### WORK TASK
Of all the entries below, retype only the lines from the one with "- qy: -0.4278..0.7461" through the one with "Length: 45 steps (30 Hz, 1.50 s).", exactly as they appear.

### RECORDS SHOWN
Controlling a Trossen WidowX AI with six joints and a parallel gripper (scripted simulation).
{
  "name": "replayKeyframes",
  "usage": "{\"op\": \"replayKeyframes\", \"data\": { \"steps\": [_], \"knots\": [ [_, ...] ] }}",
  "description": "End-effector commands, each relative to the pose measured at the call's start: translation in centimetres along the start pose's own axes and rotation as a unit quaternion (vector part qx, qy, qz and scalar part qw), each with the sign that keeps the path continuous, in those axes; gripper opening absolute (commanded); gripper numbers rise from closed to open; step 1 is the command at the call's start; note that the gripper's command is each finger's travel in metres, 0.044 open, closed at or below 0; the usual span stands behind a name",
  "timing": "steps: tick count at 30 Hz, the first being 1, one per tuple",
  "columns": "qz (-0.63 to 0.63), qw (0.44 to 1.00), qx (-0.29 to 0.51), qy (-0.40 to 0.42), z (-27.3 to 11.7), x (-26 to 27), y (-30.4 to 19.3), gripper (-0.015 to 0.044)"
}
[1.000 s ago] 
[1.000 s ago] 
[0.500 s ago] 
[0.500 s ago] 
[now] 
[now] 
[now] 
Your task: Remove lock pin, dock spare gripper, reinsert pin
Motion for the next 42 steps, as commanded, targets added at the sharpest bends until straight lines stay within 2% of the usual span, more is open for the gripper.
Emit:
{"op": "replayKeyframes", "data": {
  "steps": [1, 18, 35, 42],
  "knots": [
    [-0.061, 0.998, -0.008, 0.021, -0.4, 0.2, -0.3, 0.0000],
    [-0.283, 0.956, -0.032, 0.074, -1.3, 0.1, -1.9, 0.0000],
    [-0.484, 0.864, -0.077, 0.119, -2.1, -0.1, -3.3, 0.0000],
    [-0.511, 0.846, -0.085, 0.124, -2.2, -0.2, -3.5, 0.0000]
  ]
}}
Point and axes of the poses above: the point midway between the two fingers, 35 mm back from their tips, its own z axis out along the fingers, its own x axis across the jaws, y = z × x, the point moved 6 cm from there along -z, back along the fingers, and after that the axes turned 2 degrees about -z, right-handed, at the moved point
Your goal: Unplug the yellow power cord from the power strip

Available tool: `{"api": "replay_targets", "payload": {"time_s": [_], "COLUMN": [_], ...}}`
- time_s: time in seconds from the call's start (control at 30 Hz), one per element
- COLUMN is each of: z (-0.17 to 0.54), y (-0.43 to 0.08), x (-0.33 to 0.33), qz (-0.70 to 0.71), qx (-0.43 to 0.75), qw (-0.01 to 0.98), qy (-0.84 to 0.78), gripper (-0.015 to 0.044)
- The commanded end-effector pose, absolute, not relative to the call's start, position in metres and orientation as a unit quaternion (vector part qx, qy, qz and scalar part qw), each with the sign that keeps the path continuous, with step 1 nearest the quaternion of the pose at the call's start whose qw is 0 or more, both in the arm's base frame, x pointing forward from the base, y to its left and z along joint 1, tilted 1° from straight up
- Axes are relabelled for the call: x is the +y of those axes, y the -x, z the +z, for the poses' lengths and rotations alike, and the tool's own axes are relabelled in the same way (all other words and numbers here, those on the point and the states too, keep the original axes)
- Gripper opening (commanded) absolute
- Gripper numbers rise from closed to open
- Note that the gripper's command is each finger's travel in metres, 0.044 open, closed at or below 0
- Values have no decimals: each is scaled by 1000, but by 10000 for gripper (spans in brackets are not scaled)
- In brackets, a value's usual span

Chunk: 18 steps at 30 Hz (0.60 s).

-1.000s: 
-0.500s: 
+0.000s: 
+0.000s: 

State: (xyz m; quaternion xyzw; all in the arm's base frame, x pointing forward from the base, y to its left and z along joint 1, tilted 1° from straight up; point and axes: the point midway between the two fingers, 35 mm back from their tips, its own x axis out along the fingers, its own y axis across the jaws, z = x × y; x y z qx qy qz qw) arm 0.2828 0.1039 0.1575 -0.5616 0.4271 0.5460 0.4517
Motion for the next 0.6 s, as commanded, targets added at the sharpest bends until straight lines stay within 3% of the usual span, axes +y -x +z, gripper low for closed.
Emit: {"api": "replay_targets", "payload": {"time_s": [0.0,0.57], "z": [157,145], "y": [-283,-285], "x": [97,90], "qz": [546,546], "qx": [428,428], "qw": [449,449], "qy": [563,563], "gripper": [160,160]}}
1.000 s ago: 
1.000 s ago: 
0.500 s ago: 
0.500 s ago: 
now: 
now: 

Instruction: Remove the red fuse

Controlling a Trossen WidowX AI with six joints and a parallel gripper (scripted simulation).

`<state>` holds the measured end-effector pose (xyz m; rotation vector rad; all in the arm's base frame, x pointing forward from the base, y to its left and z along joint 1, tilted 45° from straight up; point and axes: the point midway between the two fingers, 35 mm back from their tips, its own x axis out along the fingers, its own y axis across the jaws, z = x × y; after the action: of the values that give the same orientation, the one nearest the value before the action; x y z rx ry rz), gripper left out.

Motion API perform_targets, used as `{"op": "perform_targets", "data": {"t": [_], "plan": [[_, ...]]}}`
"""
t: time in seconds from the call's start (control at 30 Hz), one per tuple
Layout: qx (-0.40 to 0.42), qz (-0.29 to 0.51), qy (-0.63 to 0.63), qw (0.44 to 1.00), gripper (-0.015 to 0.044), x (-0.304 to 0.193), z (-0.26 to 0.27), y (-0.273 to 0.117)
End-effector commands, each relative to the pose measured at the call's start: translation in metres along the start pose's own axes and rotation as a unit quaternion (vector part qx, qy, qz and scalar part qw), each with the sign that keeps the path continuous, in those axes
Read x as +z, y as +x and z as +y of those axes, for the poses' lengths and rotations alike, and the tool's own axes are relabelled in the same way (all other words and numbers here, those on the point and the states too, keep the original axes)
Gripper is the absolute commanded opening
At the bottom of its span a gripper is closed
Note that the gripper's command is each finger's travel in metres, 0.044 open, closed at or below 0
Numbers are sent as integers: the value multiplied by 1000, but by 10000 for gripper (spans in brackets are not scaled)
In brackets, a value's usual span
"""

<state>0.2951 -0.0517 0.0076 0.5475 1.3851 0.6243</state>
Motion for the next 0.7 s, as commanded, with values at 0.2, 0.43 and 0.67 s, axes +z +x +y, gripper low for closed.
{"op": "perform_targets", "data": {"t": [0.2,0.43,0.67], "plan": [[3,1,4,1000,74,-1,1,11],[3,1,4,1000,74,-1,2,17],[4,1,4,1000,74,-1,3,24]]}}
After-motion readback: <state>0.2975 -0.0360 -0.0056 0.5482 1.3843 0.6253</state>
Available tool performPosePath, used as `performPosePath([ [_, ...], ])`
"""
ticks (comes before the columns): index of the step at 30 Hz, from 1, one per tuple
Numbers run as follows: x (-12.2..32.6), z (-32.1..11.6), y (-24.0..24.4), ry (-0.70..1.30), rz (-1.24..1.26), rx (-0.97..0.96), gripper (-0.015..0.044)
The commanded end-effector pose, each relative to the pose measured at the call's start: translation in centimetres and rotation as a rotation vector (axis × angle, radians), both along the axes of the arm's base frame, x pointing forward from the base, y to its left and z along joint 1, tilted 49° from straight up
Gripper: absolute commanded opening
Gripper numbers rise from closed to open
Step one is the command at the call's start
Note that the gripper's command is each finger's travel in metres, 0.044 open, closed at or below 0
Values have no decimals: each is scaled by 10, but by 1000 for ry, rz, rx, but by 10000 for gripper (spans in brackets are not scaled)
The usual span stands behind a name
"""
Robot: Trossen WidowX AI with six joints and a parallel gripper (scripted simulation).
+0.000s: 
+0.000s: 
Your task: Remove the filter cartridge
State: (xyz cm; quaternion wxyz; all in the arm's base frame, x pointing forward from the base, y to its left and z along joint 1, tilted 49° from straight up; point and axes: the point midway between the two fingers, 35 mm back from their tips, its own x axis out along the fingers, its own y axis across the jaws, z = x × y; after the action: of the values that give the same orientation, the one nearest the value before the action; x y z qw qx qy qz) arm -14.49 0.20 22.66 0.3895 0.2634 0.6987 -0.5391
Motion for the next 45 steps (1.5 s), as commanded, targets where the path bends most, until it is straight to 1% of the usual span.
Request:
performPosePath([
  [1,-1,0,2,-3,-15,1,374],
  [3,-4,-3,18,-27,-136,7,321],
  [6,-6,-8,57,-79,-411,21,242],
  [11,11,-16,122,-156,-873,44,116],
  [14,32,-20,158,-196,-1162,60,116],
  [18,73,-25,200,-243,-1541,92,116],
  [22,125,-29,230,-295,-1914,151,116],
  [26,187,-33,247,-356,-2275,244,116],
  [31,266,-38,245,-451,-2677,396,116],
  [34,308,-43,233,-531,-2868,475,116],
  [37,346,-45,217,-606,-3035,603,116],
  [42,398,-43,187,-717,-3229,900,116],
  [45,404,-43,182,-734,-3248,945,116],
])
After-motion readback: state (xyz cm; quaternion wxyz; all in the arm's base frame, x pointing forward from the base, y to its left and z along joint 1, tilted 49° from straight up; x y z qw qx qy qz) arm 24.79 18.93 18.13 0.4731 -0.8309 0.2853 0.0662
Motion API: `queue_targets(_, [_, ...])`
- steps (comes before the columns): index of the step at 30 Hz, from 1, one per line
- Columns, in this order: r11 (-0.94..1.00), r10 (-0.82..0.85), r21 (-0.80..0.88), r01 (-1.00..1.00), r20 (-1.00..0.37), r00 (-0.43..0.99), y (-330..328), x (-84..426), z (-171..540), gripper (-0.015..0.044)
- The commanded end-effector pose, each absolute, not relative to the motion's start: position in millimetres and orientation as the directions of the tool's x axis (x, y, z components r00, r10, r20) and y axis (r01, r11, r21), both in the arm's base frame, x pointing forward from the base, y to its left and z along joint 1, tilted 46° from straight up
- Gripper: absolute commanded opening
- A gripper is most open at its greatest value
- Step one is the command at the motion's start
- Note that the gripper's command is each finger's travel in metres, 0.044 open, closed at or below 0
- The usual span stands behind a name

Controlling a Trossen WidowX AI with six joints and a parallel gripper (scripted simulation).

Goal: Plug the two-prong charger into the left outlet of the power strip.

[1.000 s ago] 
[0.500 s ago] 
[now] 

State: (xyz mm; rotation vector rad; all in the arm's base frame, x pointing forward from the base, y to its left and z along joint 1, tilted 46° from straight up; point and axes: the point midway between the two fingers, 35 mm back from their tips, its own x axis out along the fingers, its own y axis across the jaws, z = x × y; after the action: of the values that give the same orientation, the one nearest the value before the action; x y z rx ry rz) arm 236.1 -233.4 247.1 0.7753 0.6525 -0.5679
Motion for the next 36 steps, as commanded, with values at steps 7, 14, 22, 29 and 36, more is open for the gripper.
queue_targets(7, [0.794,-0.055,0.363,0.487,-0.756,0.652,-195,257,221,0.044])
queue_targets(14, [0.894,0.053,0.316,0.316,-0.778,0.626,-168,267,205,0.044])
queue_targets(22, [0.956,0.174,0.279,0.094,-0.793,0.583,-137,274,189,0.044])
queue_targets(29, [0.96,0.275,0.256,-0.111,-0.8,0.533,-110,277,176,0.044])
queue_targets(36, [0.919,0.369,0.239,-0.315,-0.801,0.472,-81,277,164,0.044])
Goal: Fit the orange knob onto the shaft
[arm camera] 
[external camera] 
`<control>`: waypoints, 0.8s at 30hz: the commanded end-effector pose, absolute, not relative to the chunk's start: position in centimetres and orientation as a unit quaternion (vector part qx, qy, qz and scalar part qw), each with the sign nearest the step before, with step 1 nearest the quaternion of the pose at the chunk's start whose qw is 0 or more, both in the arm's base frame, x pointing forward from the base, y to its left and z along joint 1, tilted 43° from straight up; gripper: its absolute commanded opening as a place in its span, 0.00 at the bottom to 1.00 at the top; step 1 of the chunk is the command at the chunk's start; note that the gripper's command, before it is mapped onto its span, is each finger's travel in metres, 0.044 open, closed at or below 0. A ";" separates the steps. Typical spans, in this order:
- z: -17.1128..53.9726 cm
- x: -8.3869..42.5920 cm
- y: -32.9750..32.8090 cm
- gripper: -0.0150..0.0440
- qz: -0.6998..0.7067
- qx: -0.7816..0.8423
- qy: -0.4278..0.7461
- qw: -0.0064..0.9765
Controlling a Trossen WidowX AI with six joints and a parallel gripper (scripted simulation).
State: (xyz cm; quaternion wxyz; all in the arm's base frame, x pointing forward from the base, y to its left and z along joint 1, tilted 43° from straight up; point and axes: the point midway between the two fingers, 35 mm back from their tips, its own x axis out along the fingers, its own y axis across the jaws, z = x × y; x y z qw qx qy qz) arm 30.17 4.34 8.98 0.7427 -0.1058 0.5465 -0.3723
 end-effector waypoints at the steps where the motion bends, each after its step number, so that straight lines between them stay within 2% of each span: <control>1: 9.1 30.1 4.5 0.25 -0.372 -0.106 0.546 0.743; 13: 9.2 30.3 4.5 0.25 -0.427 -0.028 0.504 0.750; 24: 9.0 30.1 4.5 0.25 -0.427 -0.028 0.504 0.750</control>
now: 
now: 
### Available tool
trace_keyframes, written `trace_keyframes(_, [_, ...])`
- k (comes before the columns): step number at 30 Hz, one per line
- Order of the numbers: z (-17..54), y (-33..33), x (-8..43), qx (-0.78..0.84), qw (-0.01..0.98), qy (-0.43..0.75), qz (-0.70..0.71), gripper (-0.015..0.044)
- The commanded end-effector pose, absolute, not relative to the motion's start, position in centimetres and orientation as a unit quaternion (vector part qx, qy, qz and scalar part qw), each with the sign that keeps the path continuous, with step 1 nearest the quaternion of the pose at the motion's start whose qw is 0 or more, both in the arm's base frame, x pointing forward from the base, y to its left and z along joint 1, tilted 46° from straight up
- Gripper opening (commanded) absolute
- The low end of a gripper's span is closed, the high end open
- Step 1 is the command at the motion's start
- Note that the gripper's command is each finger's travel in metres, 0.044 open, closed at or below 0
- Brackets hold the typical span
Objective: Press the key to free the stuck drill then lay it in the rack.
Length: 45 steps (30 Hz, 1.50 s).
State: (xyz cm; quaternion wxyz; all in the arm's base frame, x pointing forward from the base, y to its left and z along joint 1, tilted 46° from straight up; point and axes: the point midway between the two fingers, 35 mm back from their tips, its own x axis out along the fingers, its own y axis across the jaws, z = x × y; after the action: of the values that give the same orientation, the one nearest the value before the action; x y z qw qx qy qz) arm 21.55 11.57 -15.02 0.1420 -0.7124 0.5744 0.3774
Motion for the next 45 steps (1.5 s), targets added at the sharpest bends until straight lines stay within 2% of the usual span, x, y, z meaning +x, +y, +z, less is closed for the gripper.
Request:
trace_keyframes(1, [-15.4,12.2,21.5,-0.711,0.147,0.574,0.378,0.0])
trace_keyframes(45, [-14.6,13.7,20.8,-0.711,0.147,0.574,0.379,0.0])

### ANSWER TO THIS EXERCISE
- qy: -0.4278..0.7461
- qw: -0.0064..0.9765
Controlling a Trossen WidowX AI with six joints and a parallel gripper (scripted simulation).
State: (xyz cm; quaternion wxyz; all in the arm's base frame, x pointing forward from the base, y to its left and z along joint 1, tilted 43° from straight up; point and axes: the point midway between the two fingers, 35 mm back from their tips, its own x axis out along the fingers, its own y axis across the jaws, z = x × y; x y z qw qx qy qz) arm 30.17 4.34 8.98 0.7427 -0.1058 0.5465 -0.3723
 end-effector waypoints at the steps where the motion bends, each after its step number, so that straight lines between them stay within 2% of each span: <control>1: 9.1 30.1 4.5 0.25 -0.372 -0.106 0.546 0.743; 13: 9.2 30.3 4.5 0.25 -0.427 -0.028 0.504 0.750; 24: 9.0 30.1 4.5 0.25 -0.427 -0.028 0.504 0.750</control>
now: 
now: 
### Available tool
trace_keyframes, written `trace_keyframes(_, [_, ...])`
- k (comes before the columns): step number at 30 Hz, one per line
- Order of the numbers: z (-17..54), y (-33..33), x (-8..43), qx (-0.78..0.84), qw (-0.01..0.98), qy (-0.43..0.75), qz (-0.70..0.71), gripper (-0.015..0.044)
- The commanded end-effector pose, absolute, not relative to the motion's start, position in centimetres and orientation as a unit quaternion (vector part qx, qy, qz and scalar part qw), each with the sign that keeps the path continuous, with step 1 nearest the quaternion of the pose at the motion's start whose qw is 0 or more, both in the arm's base frame, x pointing forward from the base, y to its left and z along joint 1, tilted 46° from straight up
- Gripper opening (commanded) absolute
- The low end of a gripper's span is closed, the high end open
- Step 1 is the command at the motion's start
- Note that the gripper's command is each finger's travel in metres, 0.044 open, closed at or below 0
- Brackets hold the typical span
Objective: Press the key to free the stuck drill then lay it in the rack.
Length: 45 steps (30 Hz, 1.50 s).

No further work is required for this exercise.